Complex numbers are a sophisticated yet fundamental concept in mathematics. A complex number is typically expressed as \(a + bi\), where \(a\) and \(b\) are real numbers, and \(i\) represents the imaginary unit. The imaginary unit \(i\) is defined by the property \(i^2 = -1\). Complex numbers extend the idea of one-dimensional numbers (real numbers) to a two-dimensional plane using the complex plane.

In this plane, the horizontal axis is the real axis, and the vertical axis is the imaginary axis. This representation helps in visualizing complex numbers as points or vectors in two-dimensional space. For instance, the complex number \(z = x + yi\) can be seen as a vector from the origin to the point \((x, y)\) in the complex plane. This geometric interpretation is especially useful when dealing with complex multiplication and division.
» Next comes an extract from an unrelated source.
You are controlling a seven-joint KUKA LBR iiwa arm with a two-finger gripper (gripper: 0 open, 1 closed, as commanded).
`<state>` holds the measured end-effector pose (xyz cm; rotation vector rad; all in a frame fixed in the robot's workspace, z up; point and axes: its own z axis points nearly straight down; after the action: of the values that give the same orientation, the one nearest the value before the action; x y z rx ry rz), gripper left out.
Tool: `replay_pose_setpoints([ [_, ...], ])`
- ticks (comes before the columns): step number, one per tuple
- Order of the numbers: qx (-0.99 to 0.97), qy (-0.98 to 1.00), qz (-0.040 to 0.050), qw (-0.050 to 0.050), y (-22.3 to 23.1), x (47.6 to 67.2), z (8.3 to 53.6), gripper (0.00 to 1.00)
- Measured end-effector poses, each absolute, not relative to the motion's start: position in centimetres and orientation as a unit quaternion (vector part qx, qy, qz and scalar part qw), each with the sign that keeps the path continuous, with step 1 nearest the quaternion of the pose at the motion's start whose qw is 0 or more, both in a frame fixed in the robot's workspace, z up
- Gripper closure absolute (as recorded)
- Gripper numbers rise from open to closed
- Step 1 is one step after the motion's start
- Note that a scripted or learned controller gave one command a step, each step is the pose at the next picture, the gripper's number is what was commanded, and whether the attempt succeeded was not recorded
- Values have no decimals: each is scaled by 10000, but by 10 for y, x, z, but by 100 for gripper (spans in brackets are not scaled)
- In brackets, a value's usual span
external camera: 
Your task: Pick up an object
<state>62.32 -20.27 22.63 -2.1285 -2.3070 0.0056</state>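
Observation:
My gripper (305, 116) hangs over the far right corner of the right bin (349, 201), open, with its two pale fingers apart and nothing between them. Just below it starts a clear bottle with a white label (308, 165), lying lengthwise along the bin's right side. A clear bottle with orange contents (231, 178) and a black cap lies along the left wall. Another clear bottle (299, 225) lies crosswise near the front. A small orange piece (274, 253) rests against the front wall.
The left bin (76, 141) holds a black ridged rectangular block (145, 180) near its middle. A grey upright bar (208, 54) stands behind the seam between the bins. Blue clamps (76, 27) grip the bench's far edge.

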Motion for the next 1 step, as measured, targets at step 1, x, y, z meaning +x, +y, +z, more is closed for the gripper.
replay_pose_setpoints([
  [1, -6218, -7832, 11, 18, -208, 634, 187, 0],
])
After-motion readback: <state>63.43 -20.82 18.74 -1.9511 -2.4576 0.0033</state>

The magnitude of a complex number is a measure of its length or size in the complex plane. It's somewhat analogous to the absolute value for real numbers but extended to two dimensions. The magnitude of a complex number \(z = a + bi\) is found using the formula: \(|z| = \sqrt{a^2 + b^2}\).

This formula stems from the Pythagorean theorem, as the magnitude is essentially the distance from the origin \((0, 0)\) to the point \((a, b)\). In the provided exercise, the magnitudes of the complex numbers \(z_1 = \sqrt{2} - \sqrt{2}i\) and \(z_2 = 1 - i\) are computed to be \(2\) and \(\sqrt{2}\) respectively, showing how these complex numbers extend from the origin in the complex plane.

The argument of a complex number is the angle formed between the positive real axis and the line segment connecting the origin to the point \((a, b)\) in the complex plane. It defines the direction of the complex number. The argument is usually measured in radians.

For a given complex number \(z = a + bi\), the argument \(\theta\) is calculated using: \(\theta = \tan^{-1}\left(\frac{b}{a}\right)\). It’s important to note that the range of the inverse tangent function often needs adjustment depending on the quadrant where the complex number lies. In the solution provided, both complex numbers \(z_1\) and \(z_2\) have an argument of \(-\frac{\pi}{4}\), indicating their direction in the complex plane.

• This angle helps in converting complex numbers from rectangular form \((a + bi)\) to polar form \((r(\cos \theta + i\sin \theta))\).
• Polar form is beneficial for easily visualizing and performing operations such as multiplication and division.

Complex multiplication can be understood more intuitively using the polar form of a complex number. When multiplying two complex numbers in polar form, their magnitudes are multiplied together, and their arguments are added.

Given two complex numbers \(z_1 = r_1(\cos \theta_1 + i\sin \theta_1)\) and \(z_2 = r_2(\cos \theta_2 + i\sin \theta_2)\), their product \(z_1z_2\) is given by: \(|z_1z_2| = r_1 \times r_2\) and the angle \(\theta_1 + \theta_2\). This simple addition of angles results from the properties of exponential growth represented in polar form.

• This method of multiplication simplifies calculations immensely compared to the traditional rectangular form.
• In practice, this yields a new complex number with a magnitude of \(2\sqrt{2}\) and an argument of \(-\frac{\pi}{2}\), as shown in the given solution.

Complex division, analogous to multiplication in polar form, requires dividing the magnitudes and subtracting the arguments of the two complex numbers.

For two complex numbers \(z_1 = r_1(\cos \theta_1 + i\sin \theta_1)\) and \(z_2 = r_2(\cos \theta_2 + i\sin \theta_2)\), the quotient \(\frac{z_1}{z_2}\) has a magnitude \(\frac{r_1}{r_2}\) and an argument \(\theta_1 - \theta_2\). This contrasts the multiplication process where angles are added.

• This approach helps avoiding complex algebraic manipulations involving imaginary units.
• The simplicity of operation in polar form makes division straight forward, especially for expressing results accurately.
• The step-by-step solution illustrates the process, finding the result is a complex number with magnitude \(\sqrt{2}\) and argument \(0\).